Unlike the new species, penes are not highly developed in most congeners. Two exceptions, T. longipenis Giani & Rodriguez, 1994 and T. leruthi Hrabĕ, 1937 (both of which have two spermathecal segments), have large, “ Type 2” penes, formed by extruding elongated lining cells of the atrial duct ( Fig. 1F View FIGURE 1 in Giani & Rodriguez 1994, Figs. 17D–G in Rodriguez & Giani 1994, Fig. 4 View FIGURE 4 in Hrabě 1937). In contrast, T. baylesi sp. nov. has large penes within deep, eversible sacs; although clearly elongated when the sacs are everted, the penes are “ Type 1”, with epidermis surrounding internal musculature and duct (Fig. 17A, C in Rodriguez & Giani 1994).
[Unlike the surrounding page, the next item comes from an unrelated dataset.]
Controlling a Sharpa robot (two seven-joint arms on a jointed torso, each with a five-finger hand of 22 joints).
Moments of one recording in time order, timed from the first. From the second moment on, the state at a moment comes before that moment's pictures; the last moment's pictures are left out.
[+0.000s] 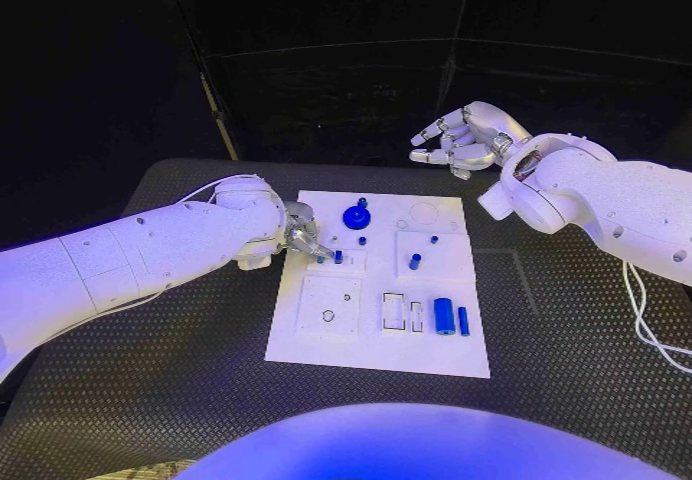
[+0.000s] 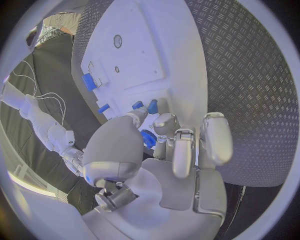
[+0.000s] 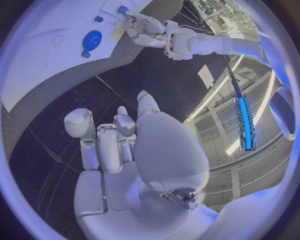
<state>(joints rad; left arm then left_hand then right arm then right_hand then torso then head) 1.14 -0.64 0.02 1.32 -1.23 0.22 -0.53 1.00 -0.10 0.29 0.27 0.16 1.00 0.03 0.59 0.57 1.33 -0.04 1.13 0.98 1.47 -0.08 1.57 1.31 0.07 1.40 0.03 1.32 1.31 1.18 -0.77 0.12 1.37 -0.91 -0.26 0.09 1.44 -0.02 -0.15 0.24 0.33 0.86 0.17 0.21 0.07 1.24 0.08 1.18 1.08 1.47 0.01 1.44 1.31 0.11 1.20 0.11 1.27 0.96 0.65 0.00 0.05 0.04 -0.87</state>
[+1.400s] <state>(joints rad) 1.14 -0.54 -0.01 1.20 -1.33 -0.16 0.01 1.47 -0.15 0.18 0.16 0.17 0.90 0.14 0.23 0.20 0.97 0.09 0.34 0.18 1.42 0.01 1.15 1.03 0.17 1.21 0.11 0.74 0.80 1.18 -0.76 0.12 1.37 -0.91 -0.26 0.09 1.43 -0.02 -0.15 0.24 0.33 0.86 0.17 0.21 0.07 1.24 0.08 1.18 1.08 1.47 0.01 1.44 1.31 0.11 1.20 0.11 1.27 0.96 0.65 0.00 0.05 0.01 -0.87</state>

The sacs surrounding the retracted penes appear to be simple epidermal folds, thus differing from more histologically differentiated penial sacs described in other lumbriculid genera, e.g., Sylphella puccoon Rodriguez et al., 2014 , or Eclipidrilus palustris ( Smith, 1900) . Among congeners, the penes somewhat resemble those of T. cantabrigiensis ( Beddard, 1908) (see Fig. 1 View FIGURE 1 in Rodriguez & Giani 1994); however, the T. cantabrigiensis penes open on a porophore, are smaller, and are not clearly retractable.

Muscular sphincters near the spermathecal pore have been described for species in several lumbriculid genera, including Eclipidrilus Eisen ( Fend 2005) , Kincaidiana Altman , Guestphalinus Michaelsen ( Fend et al. 2017) , and Sylphella puccoon Rodriguez et al., 2014 . The presence of a sphincter in the most ental part of the spermathecal duct, separating the duct from the ampulla, is apparently new for the genus Trichodrilus , and has been only rarely described in other lumbriculids, most notably some species of Stylodrilus Claparède in Lake Baikal (e.g., Fig. 209 in Semernoy 2004).